The central thread through all of my research is my analysis of the relationship between identity and citizenship — or how we know who we are and how that who we are is regulated. In my dissertation I research how postwar activists understood this relationship as rooted in practices of police violence and urban renewal and histories of colonialism.
Two undergraduate courses I’ve taught in American Studies focus on this relationship between identity and citizenship. My spring 2015 course “Blood, Bones, and Brains” examined twentieth century US history through the lens of the body, and focused on how the body became a canvas for self-definition and regulation. My summer 2015 online course “Youth Cultures” used Tumblr to facilitate discussion about how American youth identity is continually constructed as both youthfully beautiful and immaturely undeveloped.

Additionally, I’ve conducted research on the high school women’s liberation movement between the mid-1960s and mid-1970s. My paper, “Girls Are Equal Too: Education, Body Politics, and the Making of Teenage Feminism,” published in the academic journal Gender Issues, analyzes how teenage girls began to articulate how their age shaped their unique experience with sexual discrimination. Another version of the article was published in Black Perspectives, the online journal of the African American Intellectual Historical Society.

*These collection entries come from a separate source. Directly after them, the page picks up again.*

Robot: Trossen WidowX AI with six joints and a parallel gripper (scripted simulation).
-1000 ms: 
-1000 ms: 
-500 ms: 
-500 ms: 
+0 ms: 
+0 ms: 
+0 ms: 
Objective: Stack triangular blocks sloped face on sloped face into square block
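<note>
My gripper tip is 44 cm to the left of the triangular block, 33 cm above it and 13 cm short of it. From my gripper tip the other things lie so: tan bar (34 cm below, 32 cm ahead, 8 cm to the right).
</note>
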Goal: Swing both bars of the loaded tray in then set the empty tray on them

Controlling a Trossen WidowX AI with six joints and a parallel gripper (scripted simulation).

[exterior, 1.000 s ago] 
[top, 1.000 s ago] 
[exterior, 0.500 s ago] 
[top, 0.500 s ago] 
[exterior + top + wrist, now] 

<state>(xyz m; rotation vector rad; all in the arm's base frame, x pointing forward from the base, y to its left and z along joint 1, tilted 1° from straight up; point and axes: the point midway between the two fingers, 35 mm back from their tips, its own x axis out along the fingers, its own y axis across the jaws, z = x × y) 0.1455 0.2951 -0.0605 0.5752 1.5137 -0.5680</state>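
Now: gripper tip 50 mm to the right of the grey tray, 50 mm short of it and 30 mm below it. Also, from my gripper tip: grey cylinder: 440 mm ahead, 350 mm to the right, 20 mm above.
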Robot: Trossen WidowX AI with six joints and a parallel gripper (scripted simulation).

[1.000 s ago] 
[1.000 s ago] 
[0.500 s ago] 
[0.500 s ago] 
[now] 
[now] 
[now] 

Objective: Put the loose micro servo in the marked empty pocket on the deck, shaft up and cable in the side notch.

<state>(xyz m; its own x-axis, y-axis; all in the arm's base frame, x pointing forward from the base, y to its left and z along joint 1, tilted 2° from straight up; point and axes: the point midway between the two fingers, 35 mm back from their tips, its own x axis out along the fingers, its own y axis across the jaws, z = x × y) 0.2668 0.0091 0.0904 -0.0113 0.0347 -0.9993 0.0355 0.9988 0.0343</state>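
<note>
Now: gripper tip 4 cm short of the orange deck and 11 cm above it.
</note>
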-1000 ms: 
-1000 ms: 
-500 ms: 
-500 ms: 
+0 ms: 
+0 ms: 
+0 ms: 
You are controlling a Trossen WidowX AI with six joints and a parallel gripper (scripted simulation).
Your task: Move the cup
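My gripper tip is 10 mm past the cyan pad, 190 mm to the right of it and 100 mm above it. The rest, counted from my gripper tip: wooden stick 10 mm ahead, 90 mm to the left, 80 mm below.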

In particular, in this paper I focus on how teenage girls articulated feminism through their own perspectives and bodies. Letters and essays written by teenage girls during this time demonstrate how girls saw feminism as a tool to challenge gender role socialization and build a supportive and collaborative community of girl activists within this revolutionary context. Ultimately, by challenging age divisions between the adult-dominated face of the Second Wave and the girl-focused Third Wave, this paper uses the voices of teenage girls to shed light on an earlier movement of “girl power” that has yet to be excavated.